Ivy League Asians, On Ice!
Dec. 7th, 2022 01:53 amPart I: Support Group Call and Response for Ivy League Asians not On Ice
Cantor: Oh, Asians; oh Ivy League Asians: who among us has not worked hard?
Congregation: Nay, none, no one, not one, no one at all.
Cantor: And our hard work has earned us what? Unconcealed rancor, eyes of regret–the parents are thinking, I know they are thinking, we shouldn’t have sacrificed their physical education for their academic one, not when it is possible to win in both. HE has won in both. We have chosen the wrong metaphor–wet earth, fertile soil–when all along ice, Ice was the way. We should have put our children on ice. I have heard them speak together in unhushed tones, that we have failed them once again.
Congregation: We have failed you, Mother, Father; forgive us, for we have worked hard.
Part II: La bohème, la bohème, Ça ne veut plus rien dire du tout. (Bohemia, bohemian,
that does not mean anything at all)
Vicky Chun, director of Athletics at Yale University, has remarkable parents: her mother swam across the Hong Kong Harbor at age 13 and her father is the author of not only American PT Boats of World II, Volume I but also American PT Boats of World War II, Volume II. Buoyed by such an illustrious pedigree, and a collegiate volleyball career of her own, she promised the then-matriculating freshman Nathan Chen “anything he needed” during his time at Yale. The child of those who mastered the art of moving through water must surely possess the same knack for helping someone across the ice.
As for the academic matter, Nathan went on to enroll in the course, “Exploring the Nature of Genius,” a study of exceptional talent taught by an emeritus of the Music Department, Craig Wright. Though in a subsequently released book on the subject, Wright seems to have been the one doing the learning: he quotes Nathan on how the nature/nurture balance plays out in athletic genius.
At Yale, Craig Wright also teaches “Listening to Music,” the fourth most popular online course in China, which “introduces the novice listener to the wonders of classical music, from Bach fugues to Mozart symphonies to Puccini operas.” He is a fitting interlocutor to Nathan, whose profession is roughly 50% musical interpretation, at least to those who still care about that.

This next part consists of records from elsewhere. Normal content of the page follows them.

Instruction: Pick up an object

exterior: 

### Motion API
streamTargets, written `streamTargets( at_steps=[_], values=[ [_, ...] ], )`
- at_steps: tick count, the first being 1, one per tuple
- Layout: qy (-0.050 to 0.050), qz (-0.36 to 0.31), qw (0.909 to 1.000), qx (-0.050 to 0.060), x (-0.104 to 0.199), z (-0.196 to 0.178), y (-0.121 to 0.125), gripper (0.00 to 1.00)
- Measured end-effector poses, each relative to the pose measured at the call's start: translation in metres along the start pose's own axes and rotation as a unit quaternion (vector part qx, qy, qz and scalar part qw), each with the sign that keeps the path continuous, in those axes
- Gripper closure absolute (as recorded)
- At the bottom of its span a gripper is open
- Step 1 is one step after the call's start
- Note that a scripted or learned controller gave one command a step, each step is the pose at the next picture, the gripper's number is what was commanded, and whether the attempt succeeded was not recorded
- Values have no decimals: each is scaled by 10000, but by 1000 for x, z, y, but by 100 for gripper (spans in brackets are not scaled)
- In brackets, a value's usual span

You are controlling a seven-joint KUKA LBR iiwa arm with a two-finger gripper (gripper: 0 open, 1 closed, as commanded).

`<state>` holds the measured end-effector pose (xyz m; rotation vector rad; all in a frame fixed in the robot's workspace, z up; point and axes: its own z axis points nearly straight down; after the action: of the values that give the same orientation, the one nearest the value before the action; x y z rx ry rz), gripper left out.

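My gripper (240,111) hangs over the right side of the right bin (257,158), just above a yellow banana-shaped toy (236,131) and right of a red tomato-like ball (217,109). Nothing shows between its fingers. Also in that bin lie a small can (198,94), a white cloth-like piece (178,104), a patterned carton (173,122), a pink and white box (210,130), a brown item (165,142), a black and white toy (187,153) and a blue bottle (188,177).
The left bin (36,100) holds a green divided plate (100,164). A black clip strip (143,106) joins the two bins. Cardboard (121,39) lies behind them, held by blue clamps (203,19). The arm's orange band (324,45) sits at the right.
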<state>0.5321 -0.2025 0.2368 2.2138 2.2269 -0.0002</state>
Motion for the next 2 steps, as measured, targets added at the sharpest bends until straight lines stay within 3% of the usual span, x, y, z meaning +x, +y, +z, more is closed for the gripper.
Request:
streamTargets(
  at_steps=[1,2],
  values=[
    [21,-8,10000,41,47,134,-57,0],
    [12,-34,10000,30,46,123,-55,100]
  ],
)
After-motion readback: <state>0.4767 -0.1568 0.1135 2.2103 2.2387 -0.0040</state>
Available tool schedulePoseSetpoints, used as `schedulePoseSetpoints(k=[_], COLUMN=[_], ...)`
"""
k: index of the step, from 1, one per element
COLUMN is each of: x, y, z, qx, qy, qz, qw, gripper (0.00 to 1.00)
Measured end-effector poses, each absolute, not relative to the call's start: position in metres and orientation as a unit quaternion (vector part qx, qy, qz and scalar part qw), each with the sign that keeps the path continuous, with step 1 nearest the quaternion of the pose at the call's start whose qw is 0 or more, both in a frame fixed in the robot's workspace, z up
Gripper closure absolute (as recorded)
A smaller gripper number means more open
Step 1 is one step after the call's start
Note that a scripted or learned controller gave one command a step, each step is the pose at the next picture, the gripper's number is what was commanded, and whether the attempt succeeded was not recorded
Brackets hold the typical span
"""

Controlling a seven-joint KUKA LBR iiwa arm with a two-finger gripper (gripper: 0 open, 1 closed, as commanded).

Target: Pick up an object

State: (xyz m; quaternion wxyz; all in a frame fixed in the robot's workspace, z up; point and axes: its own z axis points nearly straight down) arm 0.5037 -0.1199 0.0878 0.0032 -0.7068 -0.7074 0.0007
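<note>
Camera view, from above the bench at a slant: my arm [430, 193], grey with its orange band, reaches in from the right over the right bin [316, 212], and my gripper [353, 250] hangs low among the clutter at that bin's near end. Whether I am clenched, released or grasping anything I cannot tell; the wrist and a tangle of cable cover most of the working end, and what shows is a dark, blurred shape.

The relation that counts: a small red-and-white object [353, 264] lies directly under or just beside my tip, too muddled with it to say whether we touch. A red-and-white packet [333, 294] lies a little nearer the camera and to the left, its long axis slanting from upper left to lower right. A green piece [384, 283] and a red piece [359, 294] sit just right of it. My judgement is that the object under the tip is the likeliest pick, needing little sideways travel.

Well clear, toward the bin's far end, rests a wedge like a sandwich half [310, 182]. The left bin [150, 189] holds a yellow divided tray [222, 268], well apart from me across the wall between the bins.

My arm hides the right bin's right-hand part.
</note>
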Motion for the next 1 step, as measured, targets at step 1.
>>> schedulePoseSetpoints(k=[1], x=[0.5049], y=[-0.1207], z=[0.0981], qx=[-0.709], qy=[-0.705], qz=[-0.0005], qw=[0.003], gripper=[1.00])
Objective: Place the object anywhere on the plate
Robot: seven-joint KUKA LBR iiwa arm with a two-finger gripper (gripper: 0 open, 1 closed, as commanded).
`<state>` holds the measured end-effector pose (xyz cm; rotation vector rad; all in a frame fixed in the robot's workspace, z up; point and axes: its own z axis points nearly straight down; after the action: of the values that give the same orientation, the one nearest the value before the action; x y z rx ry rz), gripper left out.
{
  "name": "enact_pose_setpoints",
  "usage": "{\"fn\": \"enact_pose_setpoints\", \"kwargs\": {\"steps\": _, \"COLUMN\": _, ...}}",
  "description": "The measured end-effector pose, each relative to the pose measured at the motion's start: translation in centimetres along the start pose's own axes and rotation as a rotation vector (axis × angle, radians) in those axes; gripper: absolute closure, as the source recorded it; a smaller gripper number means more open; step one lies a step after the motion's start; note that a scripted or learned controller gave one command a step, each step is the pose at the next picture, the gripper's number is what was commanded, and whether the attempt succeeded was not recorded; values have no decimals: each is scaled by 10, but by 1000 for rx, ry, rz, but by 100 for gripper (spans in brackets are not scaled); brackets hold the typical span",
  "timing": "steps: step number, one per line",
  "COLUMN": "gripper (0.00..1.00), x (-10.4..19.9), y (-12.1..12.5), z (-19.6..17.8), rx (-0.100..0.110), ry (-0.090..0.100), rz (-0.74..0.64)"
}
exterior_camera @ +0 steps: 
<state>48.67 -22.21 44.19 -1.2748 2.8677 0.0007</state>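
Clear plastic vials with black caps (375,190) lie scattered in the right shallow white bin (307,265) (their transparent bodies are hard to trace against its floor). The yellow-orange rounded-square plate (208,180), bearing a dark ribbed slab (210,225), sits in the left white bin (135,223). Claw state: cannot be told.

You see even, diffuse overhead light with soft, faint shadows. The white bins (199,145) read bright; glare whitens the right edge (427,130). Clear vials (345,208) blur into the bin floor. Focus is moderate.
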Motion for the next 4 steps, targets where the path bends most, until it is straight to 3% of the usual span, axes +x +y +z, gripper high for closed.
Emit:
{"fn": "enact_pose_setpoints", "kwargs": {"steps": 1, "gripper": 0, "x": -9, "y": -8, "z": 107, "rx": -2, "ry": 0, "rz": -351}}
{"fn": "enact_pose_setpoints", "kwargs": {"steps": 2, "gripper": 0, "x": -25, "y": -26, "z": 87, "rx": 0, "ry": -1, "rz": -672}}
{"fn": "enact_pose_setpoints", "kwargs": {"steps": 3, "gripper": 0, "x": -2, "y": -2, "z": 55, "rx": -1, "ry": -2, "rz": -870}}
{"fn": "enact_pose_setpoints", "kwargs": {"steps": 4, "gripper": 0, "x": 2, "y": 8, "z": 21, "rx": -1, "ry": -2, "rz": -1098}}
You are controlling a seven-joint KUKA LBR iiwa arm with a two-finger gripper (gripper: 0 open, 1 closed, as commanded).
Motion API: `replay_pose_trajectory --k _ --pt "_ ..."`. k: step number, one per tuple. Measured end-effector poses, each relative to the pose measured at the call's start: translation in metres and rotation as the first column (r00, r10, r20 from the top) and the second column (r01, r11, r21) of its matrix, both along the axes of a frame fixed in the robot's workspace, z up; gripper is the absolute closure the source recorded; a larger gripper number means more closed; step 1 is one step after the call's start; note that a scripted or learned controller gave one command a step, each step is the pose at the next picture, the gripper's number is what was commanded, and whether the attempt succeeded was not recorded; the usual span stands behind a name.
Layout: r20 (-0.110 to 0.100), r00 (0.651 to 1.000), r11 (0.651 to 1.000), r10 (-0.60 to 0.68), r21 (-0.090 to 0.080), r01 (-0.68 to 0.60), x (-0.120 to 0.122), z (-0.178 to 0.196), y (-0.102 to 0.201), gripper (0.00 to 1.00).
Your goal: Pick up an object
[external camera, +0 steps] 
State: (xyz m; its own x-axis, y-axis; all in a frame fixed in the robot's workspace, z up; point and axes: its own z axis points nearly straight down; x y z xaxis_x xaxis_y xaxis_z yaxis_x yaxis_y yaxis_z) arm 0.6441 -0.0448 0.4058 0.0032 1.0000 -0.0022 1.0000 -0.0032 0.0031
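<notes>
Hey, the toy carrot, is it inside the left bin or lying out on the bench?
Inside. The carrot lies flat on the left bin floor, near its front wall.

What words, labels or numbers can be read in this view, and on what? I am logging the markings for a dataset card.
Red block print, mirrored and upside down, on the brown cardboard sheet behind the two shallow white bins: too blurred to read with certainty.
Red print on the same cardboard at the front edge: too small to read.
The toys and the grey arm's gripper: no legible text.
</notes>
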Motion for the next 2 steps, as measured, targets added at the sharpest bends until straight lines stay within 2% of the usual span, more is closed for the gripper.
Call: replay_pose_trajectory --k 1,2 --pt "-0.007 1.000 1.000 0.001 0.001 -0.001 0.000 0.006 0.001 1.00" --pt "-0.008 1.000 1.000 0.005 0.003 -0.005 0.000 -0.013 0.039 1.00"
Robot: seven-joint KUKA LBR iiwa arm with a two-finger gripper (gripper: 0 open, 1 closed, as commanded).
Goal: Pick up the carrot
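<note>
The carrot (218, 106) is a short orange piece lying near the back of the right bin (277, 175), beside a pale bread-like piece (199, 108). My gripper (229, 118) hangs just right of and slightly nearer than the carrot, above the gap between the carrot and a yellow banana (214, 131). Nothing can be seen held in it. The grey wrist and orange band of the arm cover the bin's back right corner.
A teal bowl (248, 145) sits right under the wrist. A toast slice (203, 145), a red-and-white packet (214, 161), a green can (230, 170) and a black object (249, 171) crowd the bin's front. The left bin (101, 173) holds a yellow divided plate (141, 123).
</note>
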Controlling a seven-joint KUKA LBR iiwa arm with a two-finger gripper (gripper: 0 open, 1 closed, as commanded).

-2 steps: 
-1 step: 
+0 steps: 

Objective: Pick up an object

But that is not the class Nathan takes, nor is Puccini’s the Bohème he skates to.
Part III: Vera Wrong
He’s, like, putting us all to shame wearing an Instagram galaxy filter. I mind, I think, as my parents pull up the youtube link performance for our prime-time dinner viewing. I can see the stars transmigrating from his shirt into my parents’ eyes. I want to tell them about artistry, about taste, but I realize that I don’t share much of my creative life with my parents in the first place. As a matter of fact, I curate most of myself to my parents as a shoddier version of what I imagine Nathan Chen’s Good Son report card to be: good school, good grades, work hard, save money. He’s on his third out of 5 quad jumps when I bite down on my own duplicitous judgment. “He goes to Yale, too,” I say to my parents’ fond faces.